10. Aliás, o mesmo acontece no recurso de revisão, onde, inclusivamente o legislador prevê que se possa acumular um “pedido de indemnização pelos danos sofridos” (nº 2., do art.º 154º do CPTA), não passando pela cabeça de ninguém que tal espécie de recurso que assume a forma de uma verdadeira petição, tenha de conter conclusões.

11. A verdade é que, seguindo o raciocínio da douta decisão sobre a qual se requer que recaia acórdão, tal recurso teria de conter conclusões, o que seria absurdo.

12. Sucede que não é verdade que as alegações não contenham “conclusões”, pois, conclui-se as mesmas, com a formulação dos termos do Acórdão a proferir, por se estar perante o caso especial de recurso de Uniformização de Jurisprudência.

13. Quando muito estaremos perante caso em que as conclusões são deficientes ou insuficientes, admitindo, assim, os princípios da boa-fé, da cooperação, do aproveitamento dos atos e do enriquecimento da Ordem Jurídica, que sejam aditadas conclusões, por estar em causa recurso de Uniformização de Jurisprudência em que sobreleva o interesse geral que, por natureza, se sobrepõe ao do recorrente.

14. Acresce que as disposições legais em causa devem ser interpretadas no sentido da maior amplitude na admissibilidade dos recursos, por força do princípio “pro actione”, ou seja, o da maior amplitude na admissão dos recursos.

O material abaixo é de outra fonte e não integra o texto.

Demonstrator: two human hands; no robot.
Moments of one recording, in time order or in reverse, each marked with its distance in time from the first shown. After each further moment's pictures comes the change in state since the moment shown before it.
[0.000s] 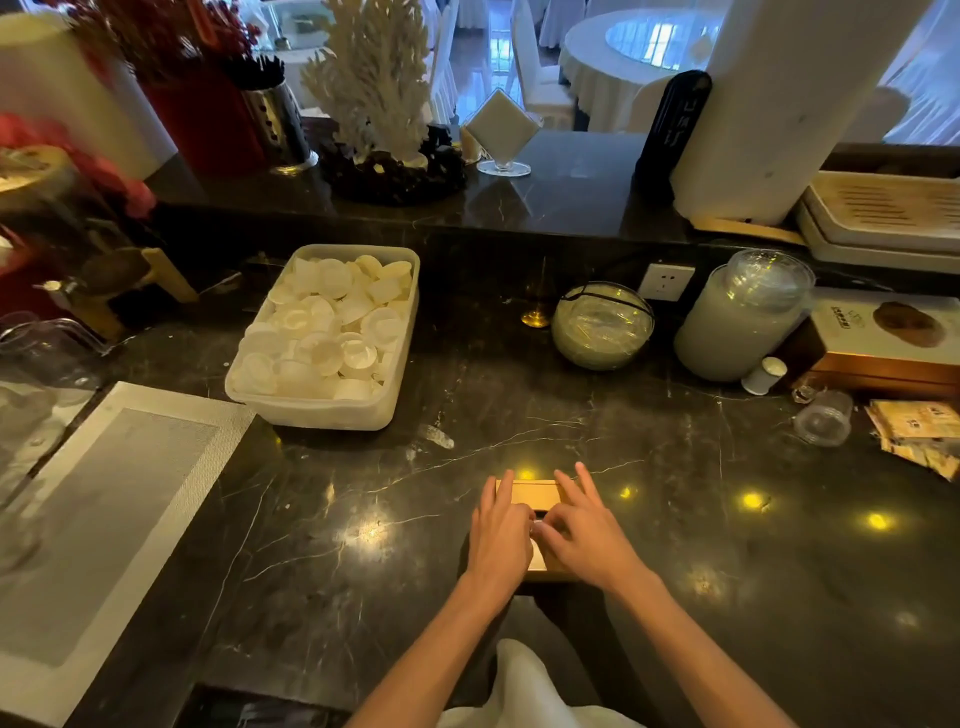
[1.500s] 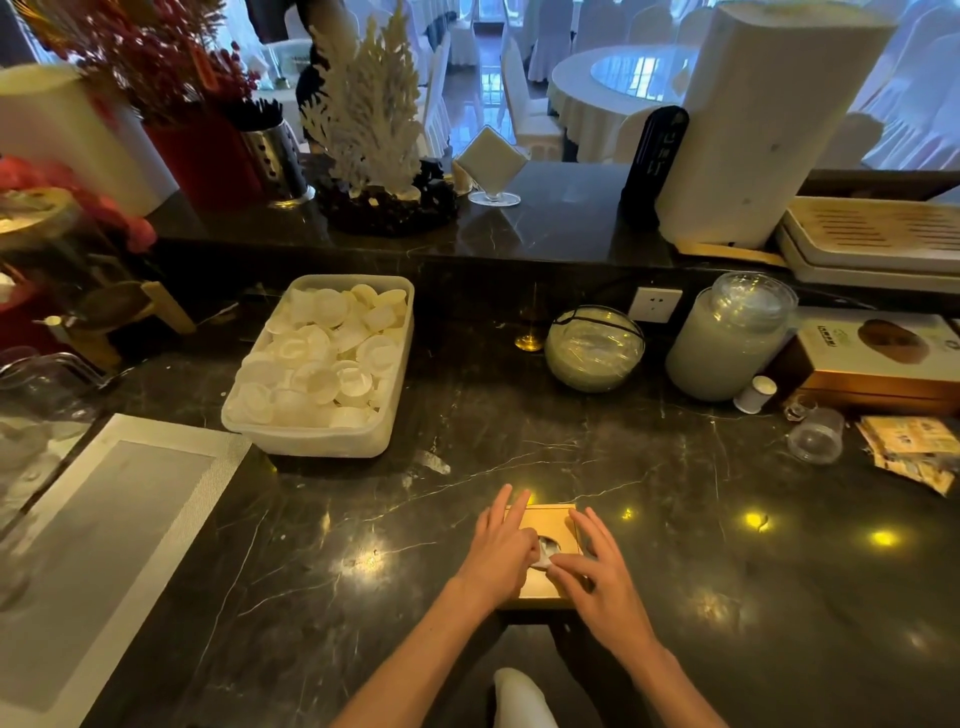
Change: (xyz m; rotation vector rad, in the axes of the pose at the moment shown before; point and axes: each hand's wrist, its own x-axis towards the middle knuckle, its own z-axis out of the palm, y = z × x) left_hand 0.014 -0.007 -0.010 0.142 -0.161 0.251; right_hand -0.031 0.033 0.033 0.376 0.332 -0.104
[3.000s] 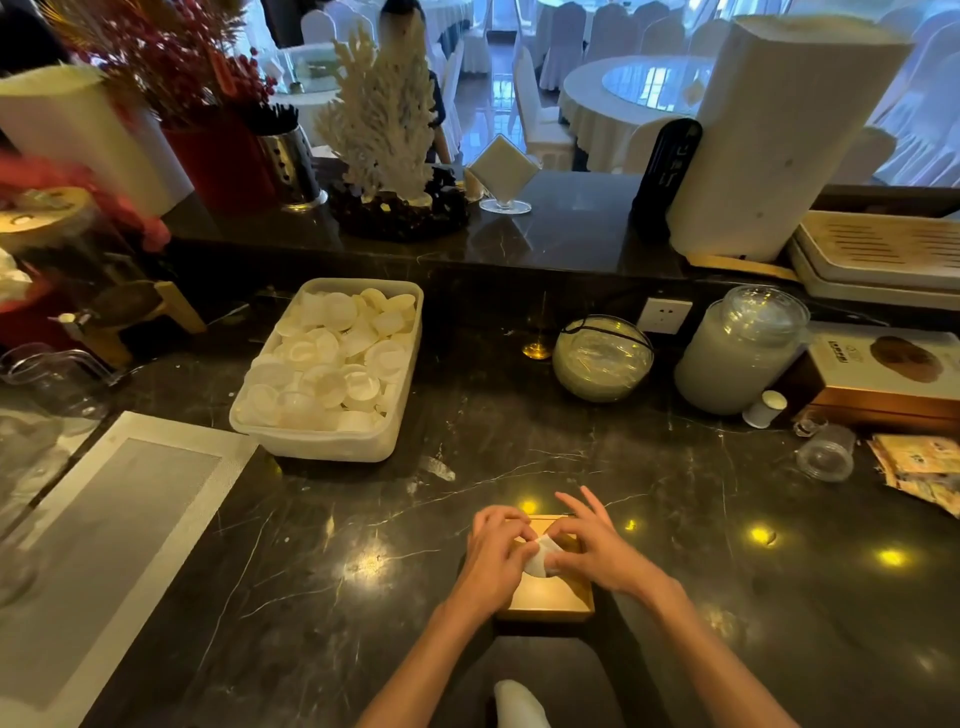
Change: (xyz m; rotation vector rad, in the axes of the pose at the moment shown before) left_hand -0.002 -0.018 0.014 -0.611 0.295 -0.101; right_hand 0.074 -0.014 -0.027 -0.093 -0.527 0.178
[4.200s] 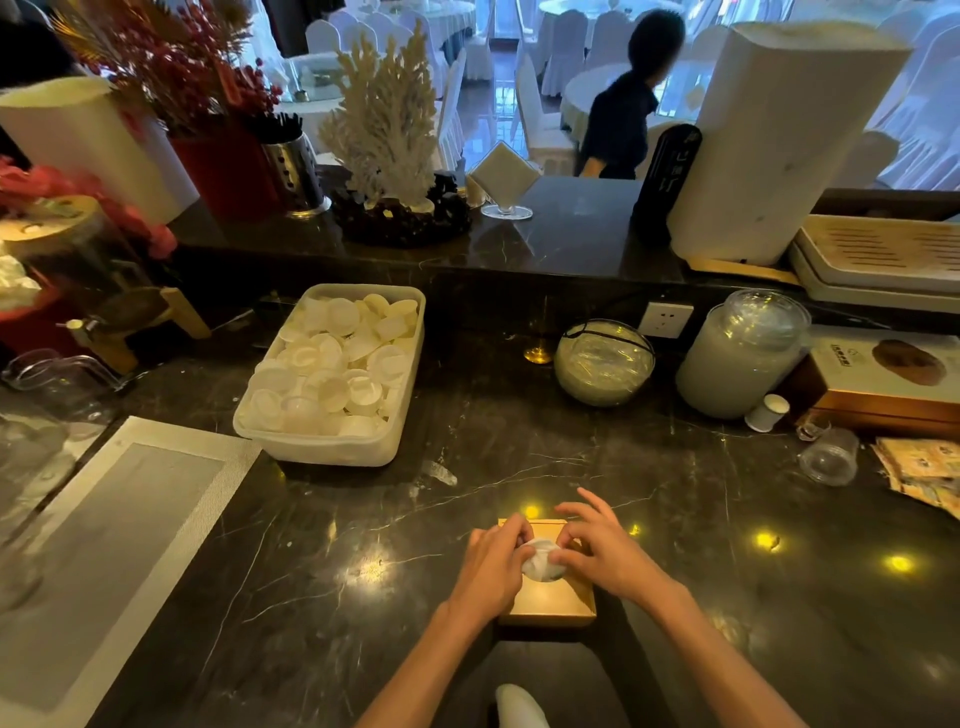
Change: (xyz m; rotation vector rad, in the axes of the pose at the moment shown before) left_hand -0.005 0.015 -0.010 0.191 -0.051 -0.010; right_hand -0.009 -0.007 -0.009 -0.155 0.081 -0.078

15. Como, aliás, lembra o Professor Jorge Miranda, nos seguintes termos: “O direito de recurso – à semelhança, aliás, do direito de reclamação do despacho que não admita o recurso – constitui, inclusivamente, em coerência com a relevância dos direitos processuais no sistema de direitos fundamentais consagrado constitucionalmente, um direito fundamental”. (in Constituição Portuguesa Anotada, Jorge Miranda e Rui Medeiros, Volume III, Coimbra Editora, pág. 745.)

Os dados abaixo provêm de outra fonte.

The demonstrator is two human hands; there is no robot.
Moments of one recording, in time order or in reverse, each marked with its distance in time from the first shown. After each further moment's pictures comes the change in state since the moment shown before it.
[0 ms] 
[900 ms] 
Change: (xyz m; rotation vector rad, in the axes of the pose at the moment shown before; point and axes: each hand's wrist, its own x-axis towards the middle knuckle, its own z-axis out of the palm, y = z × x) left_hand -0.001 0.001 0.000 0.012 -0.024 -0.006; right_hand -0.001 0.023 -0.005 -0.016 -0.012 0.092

16. Ora, por assim ser, ou se dispensava a formulação de “conclusões”, ou se for entendido para a melhor tramitação dos autos, e apreciação e decisão das questões em causa, sempre terá de ser admissível a notificação do recorrente para as formular.

17. De certa forma ter-se-á a introduzir uma interpretação restritiva do direito de recurso, que inconstitucionaliza as normas que o regulam, por ofensa do princípio do maior acesso ao Direito, à Justiça e aos Tribunais consignado no art.º 20º da CRP.

18. Aliás, não se vê que seja forçada a aplicação do disposto no nº 4., do artº 146º do CPTA, atenta a circunstância de estar em causa recurso de Uniformização de Jurisprudência, em que o interesse geral ultrapasse o do próprio recorrente.

Requer-se, pois, que sobre o douto despacho de V. Exa, Senhor Juiz Conselheiro – Relator, de não admissão do recurso recaia Acórdão da Conferência (nº 4., do art.º 145º do CPTA), o que equivale, no presente caso, ao disposto no nº 3 do mesmo artigo.»

Apreciando.

10.A decisão sumária proferida em 24/03/2015, objeto da presente Reclamação para a Conferência assentou na seguinte fundamentação, que se transcreve no segmento relevante:

«[…]

7. Dispõe-se no n. º1 do art.º 639.º do CPC que “O recorrente deve apresentar a sua alegação, na qual conclui, de forma sintética, pela indicação dos fundamentos por que pede a alteração ou anulação da decisão”.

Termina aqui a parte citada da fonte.